THE PROBLEM: The entries are to be given back verbatim; no picture is to be copied.
*** MATERIAL FOR THIS EXERCISE ***
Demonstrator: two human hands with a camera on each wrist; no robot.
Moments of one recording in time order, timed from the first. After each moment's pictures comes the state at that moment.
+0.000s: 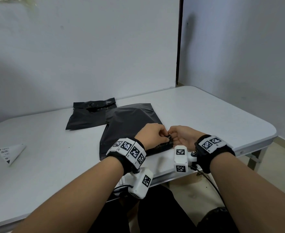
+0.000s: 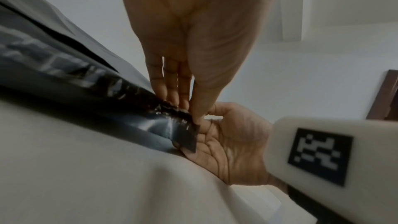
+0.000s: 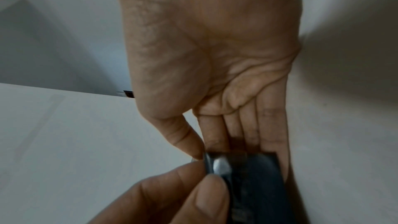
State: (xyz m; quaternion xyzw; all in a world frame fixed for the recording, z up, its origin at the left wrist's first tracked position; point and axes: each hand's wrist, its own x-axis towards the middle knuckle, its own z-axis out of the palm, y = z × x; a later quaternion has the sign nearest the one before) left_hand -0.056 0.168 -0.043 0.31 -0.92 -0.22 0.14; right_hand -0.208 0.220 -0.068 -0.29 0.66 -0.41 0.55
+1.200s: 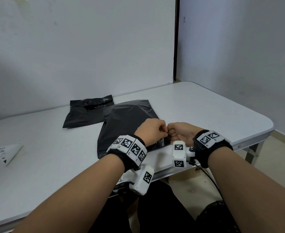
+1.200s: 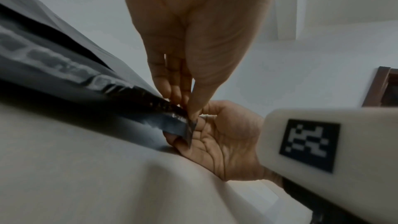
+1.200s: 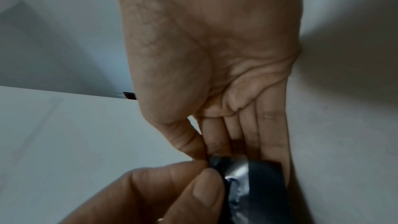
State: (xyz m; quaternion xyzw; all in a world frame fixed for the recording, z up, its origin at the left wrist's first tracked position) left_hand -0.061 0.170 -0.041 0.31 -0.92 -0.20 0.15; right_hand -0.198 0.224 -0.057 -0.29 0.66 -0.43 0.54
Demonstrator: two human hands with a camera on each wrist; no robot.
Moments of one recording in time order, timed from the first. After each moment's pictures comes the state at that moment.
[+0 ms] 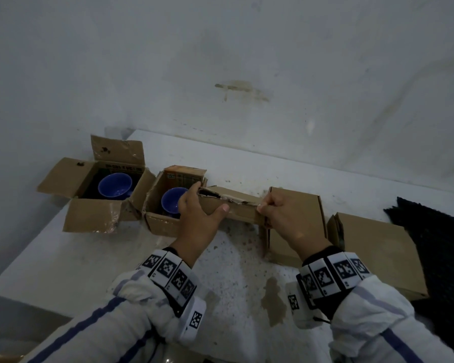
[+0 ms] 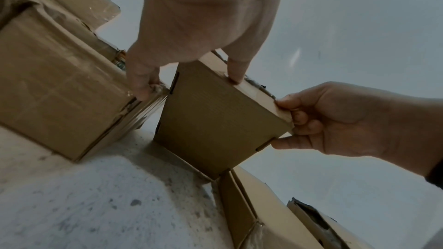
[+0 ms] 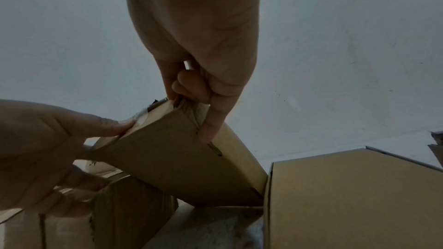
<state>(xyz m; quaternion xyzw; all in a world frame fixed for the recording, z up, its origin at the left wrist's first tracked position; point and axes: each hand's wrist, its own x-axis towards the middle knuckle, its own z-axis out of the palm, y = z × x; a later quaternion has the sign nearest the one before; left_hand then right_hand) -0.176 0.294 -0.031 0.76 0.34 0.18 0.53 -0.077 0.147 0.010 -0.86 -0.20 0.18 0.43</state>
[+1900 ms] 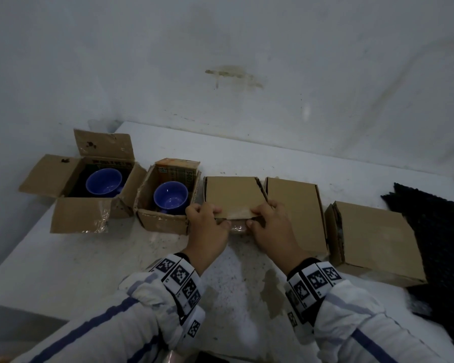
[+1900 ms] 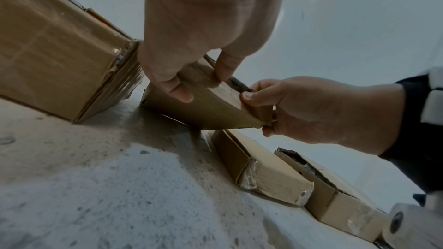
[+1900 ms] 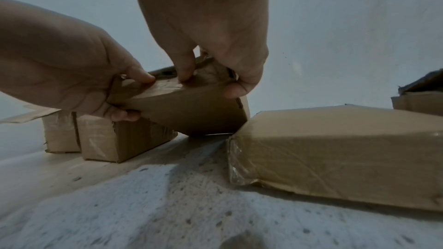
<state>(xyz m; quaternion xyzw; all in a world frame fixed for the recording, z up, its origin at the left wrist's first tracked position) -0.166 0.268 -0.060 0.81 0.33 0.12 0.47 -0.085 0.140 -0.063 -0.91 -0.24 0.08 0.32</state>
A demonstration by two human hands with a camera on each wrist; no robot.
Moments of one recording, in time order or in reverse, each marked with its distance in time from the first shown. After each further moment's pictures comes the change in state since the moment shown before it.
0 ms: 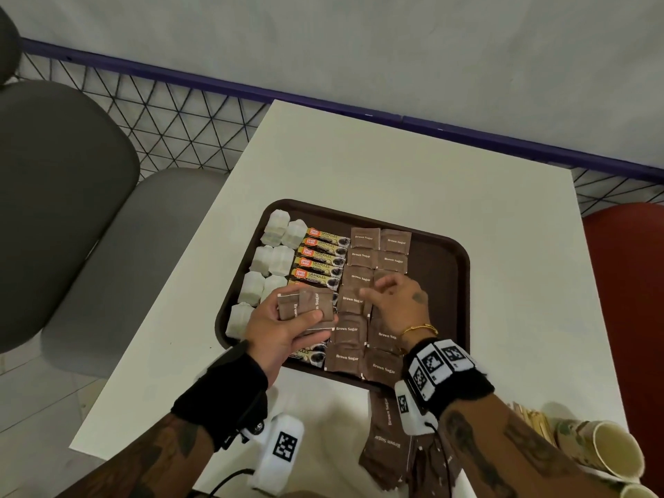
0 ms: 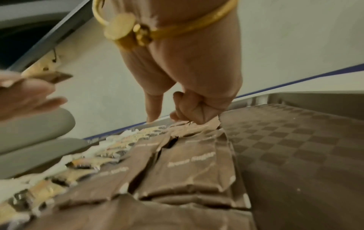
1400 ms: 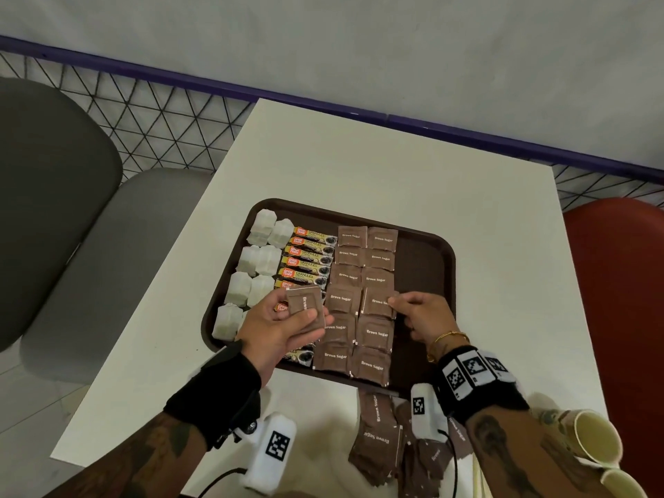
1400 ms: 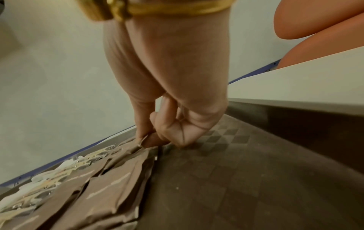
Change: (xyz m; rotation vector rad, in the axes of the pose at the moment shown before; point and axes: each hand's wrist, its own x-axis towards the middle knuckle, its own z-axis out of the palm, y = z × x) left_hand 0.000 -0.002 0.009 -0.012 -0.026 -0.040; right_hand 0.003 0.046 -0.044 0.328 -0.146 0.272
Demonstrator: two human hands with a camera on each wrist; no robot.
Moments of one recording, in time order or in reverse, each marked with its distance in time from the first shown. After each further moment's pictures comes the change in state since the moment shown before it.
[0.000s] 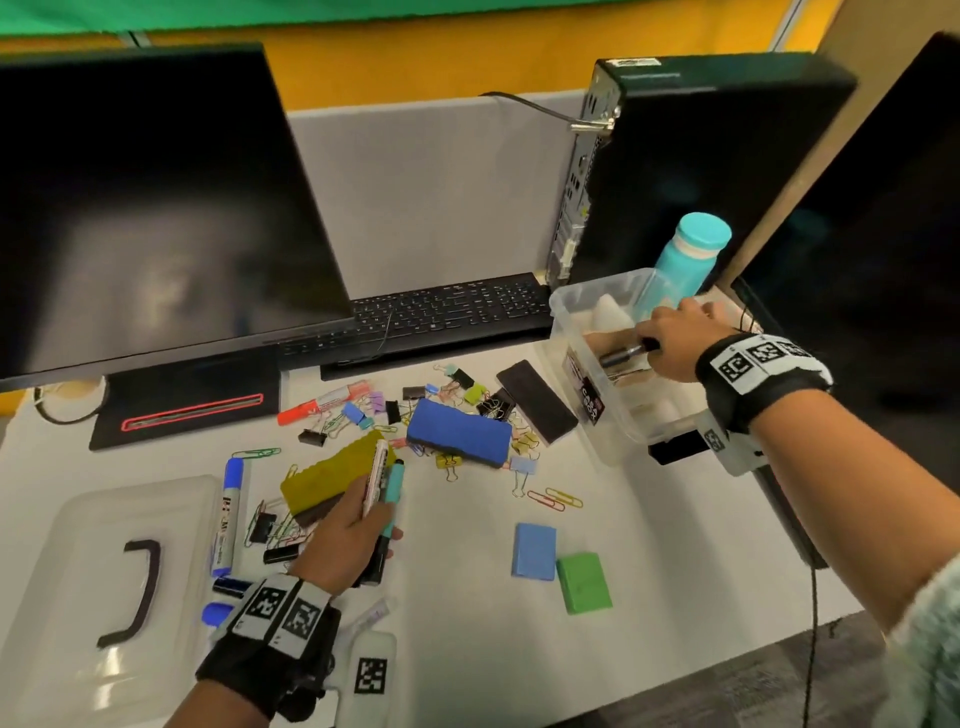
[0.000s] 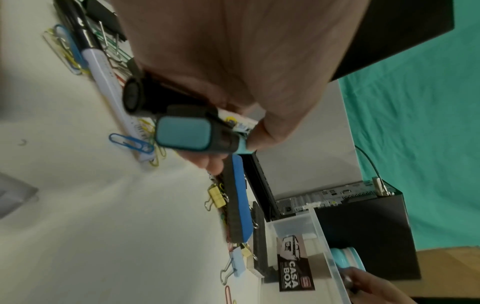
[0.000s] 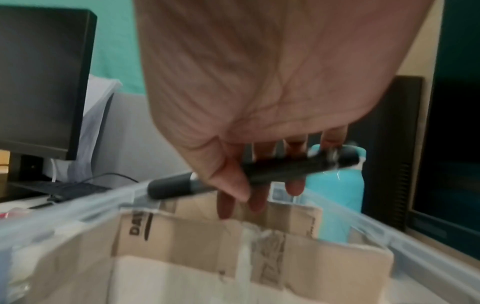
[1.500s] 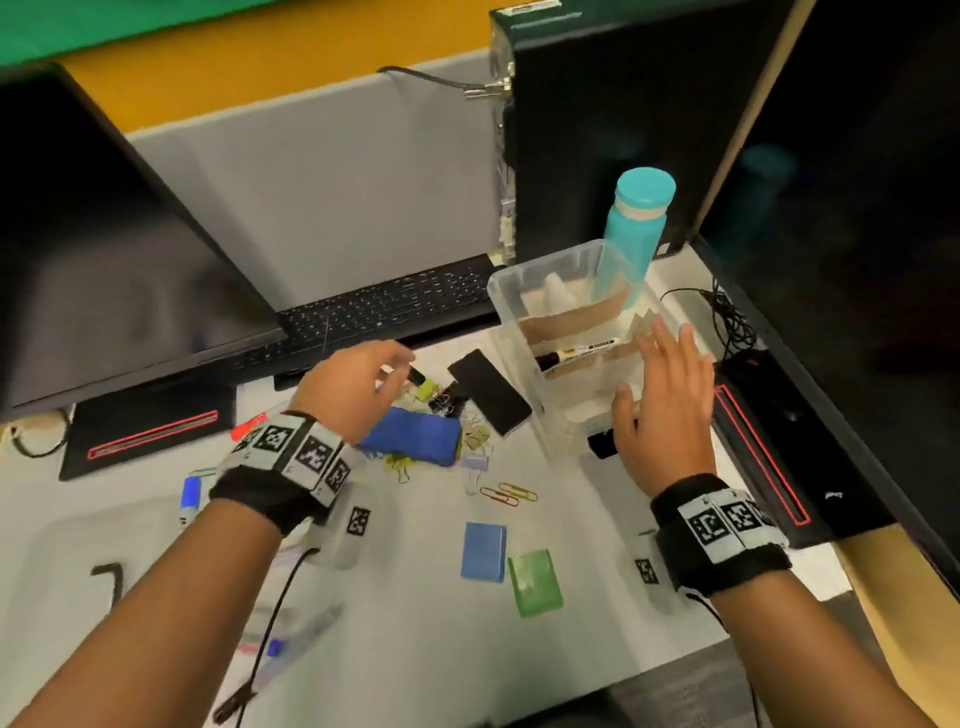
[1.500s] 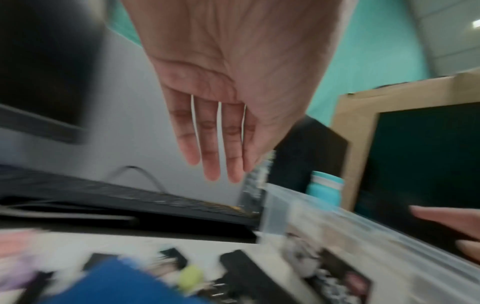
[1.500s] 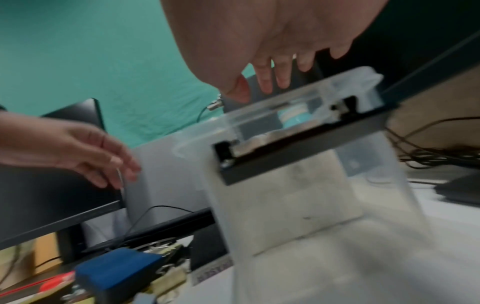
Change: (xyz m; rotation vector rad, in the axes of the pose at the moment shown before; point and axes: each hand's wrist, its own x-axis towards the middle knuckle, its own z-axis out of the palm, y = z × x) left_hand 0.066 0.145 0.053 0.952 0.092 0.476; right_hand -0.075 -0.007 0.109 0.674 0.652 0.190
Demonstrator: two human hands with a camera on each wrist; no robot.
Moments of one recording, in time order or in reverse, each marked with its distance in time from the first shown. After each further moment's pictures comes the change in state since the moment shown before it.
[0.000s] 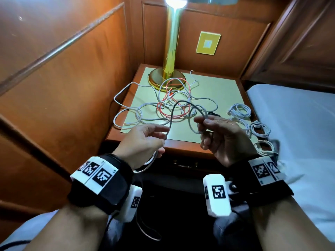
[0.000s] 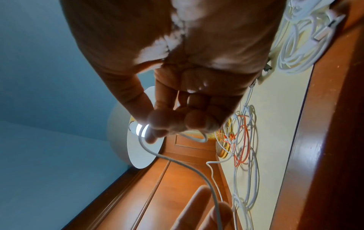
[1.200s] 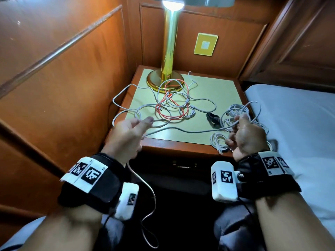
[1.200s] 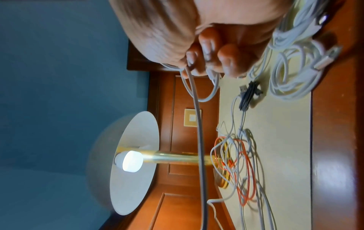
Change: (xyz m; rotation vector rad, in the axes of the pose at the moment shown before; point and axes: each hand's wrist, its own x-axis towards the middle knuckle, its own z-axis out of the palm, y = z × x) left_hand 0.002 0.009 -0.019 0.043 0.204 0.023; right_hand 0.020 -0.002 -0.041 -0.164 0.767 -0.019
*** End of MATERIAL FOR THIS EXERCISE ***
EXPECTED ANSWER:
Demonstrator: two human hands with a camera on each wrist; no robot.
Moments of one recording in time order, timed from the first. After each moment's pictures comes the state at that moment.
+0.000s: 
+0.000s: 
+0.000s: 
State: (xyz m; quaternion xyzw; all in a world frame fixed for the recording, z up, its origin at the left wrist's first tracked position; point and axes: each hand's wrist, its own x-axis towards the middle knuckle, its own z-axis out of the palm, y = z × x; a later quaternion has the sign nearest the one before) left_hand -0.056 0.168 -0.043 0.31 -0.92 -0.22 0.14; right_hand -0.208 0.220 -0.068 -0.29 0.66 -0.41 0.55
+1.200s: 
+1.200s: 
+1.200s: 
State: (xyz m; quaternion xyzw; all in a world frame fixed for the recording, z up, its origin at the left wrist's first tracked position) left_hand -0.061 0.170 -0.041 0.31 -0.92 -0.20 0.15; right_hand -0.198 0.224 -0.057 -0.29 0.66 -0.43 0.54
Demonstrator: two human hands with a camera on each wrist; no robot.
Moments of one recording in time order, timed from the first. After each moment's pictures comes the state at that moment.
[+0 ms] 
[+0 ms] 
[+0 ms] 
<state>(xyz m; quaternion xyzw; all in a world frame fixed for the recording, z up, its origin at the left wrist's first tracked position; point and axes: each hand's wrist, its own x-axis towards the middle knuckle, its own z-axis out of the palm, y = z × x; a later quaternion has the sign nearest the one before; left_hand then right_hand) -0.176 0.294 -0.031 0.76 0.34 0.18 0.53 -0.077 0.147 0.010 -0.86 -0.20 0.18 0.43</state>
[+1900 ms] 
[+1900 ms] 
[+1900 ms] 
<state>(xyz m; quaternion xyzw; all in a world frame fixed for the recording, z up, its origin at the left wrist's first tracked position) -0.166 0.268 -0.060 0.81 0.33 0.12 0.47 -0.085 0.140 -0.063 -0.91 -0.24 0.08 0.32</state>
A demonstration by two human hands with a camera on each wrist; no robot.
Moments of one recording, in time order or in reverse, each marked with its distance in time from the first shown. After each further moment's pictures comes the change in state since the moment shown before it.
0 ms: 
0 ms: 
1400 ms: 
1400 ms: 
Change: (xyz m; rotation vector rad, in the axes of the pose at the moment shown before; point and axes: each hand's wrist, its own x-axis towards the middle knuckle, its own z-axis out of the palm, y = z × x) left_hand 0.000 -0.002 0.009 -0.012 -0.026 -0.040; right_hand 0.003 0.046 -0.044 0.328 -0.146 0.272
Demonstrator: two human hands with a camera on each wrist; no robot.
Moments of one recording, in time order or in reverse, each marked with its distance in time from the first shown. After each further moment's pictures comes the change in state since the moment shown before it.
[0.000s] 
[0.000s] 
[0.000s] 
[1.500s] 
[1.500s] 
[1.500s] 
Change: (xyz m; rotation vector rad, in the axes of the pose at the moment shown before; point and axes: each hand's wrist, its own x-axis towards the middle knuckle, its own z-axis out of the palm, y = z × x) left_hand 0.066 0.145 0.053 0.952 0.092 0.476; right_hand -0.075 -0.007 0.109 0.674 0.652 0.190
Demonstrator: two human hands with a camera on each wrist; no robot.
Moments of one recording, in time order or in reverse, each marked with its distance in time from the first shown. After each further moment's pictures comes the change in state since the moment shown before it.
[0.000s] 
[0.000s] 
[1.200s] 
[1.200s] 
Change: (xyz m; rotation vector rad, in the axes of the pose at the moment shown before; point and axes: each hand's wrist, its own x-axis towards the middle knuckle, its own z-axis out of the palm, y = z × x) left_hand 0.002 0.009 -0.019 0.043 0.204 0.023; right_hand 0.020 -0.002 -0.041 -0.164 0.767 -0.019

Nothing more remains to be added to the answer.